The answers below by Matt White and James Wehner pretty much nailed it. Take heed of their excellent advise. Having worked for a bank for many years, and being involved in all types of issues surrounding foreclosures, the best recommendation I can give you is to be very cautious in removing any "fixtures" from the property (e.g. anything attached, which includes standard appliances), without replacing them with comparable working models. Error on the side of caution. You don't a financial hardship to turn into a potential criminal matter.

Best wishes.

Kirk Brewer
Senior Mortgage Advisor | MLO#150287
Pinnacle Capital Mortgage - East Valley
Tel: 602-290-6667
Email: Kirk@PCMeastvalley.com
0 votes
James Wehner, Agent, Scottsdale, AZ
Thu May 1, 2014
For best advice, speak to a real estate attorney. Theoretically, if the house was purchased with appliances in place, then you should leave appliances in place.

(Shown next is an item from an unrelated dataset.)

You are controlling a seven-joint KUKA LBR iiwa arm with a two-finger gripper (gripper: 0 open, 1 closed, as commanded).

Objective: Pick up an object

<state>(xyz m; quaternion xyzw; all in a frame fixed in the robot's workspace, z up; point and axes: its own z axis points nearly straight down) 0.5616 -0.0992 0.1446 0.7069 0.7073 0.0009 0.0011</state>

I have witnessed the upgraded stainless steel appliances removed from homes and replaced with standard grade appliances.

There have been cases where the previous homeowners have been brought up on charges for removing items from the home prior to foreclosure.

Best regards,

James Wehner
West USA Realty
480-323-5462
0 votes
Annette Law…, Agent, Palm Harbor, FL
Fri Apr 25, 2014
The rules say no.
The prevailing practice says yes.

If you are still the owner of the home, you can do what owners can do.
If the bank owns the home....and you have been booted out, that means you are not the owner and you need to stay away from that house.
0 votes
RonS, , Concord, CA
Fri Apr 25, 2014
if it has already gone through foreclosure, you would be subject to criminal prosecution from tresspassing and theft if you entered the property and removed anything. Anything personal that belongs to you is required to be held for you for a certain period of time, afterwhich, they can dispose of it if you do not claim it.
0 votes
Isabella Joh…, Agent, Phoenix, AZ
Thu Apr 24, 2014
If the property is attached, secured or built into the home, no, you cannot remove. However if it is not attached, it is considered personal property and can be removed. It is always best to check with your lender if in doubt.
Best of luck to you!
Isabella Johnson
Century 21 Arizona Foothills
0 votes
Simon Campbe…, Agent, Miami Beach, FL
Thu Apr 24, 2014
The foreclosure will allow you to remove any personal property. Personal property is defined as "A type of property which, in its most general definition, can include any asset other than real estate. The distinguishing factor between personal property and real estate is that personal property is movable. That is, the asset is not fixed permanently to one location as with real property such as land or buildings."

Any built-in appliances, fixtures such as lights, faucets, door knobs and hardware are permanently attached to the house and are part of the real property. Items like refrigerators that simply plug into the wall are considered personal property. If something is built-in, secured to the walls, floors or counters by bolts, is wired to the house or otherwise attached besides being plugged in or clamped into a gas line it is considered personal property.

Here is an interesting discussion about this: https://www.biggerpockets.com/forums/41/topics/68176-applian…
0 votes
Edward Mazma…, Agent, Corona, CA
Thu Apr 24, 2014
If it's built in no. If it's a free standing stove yes. The hood is attached though. If it's built in it's a fixture and that would be stealing from the bank. Simple as that. Unless you replace it with the old stove that was there before.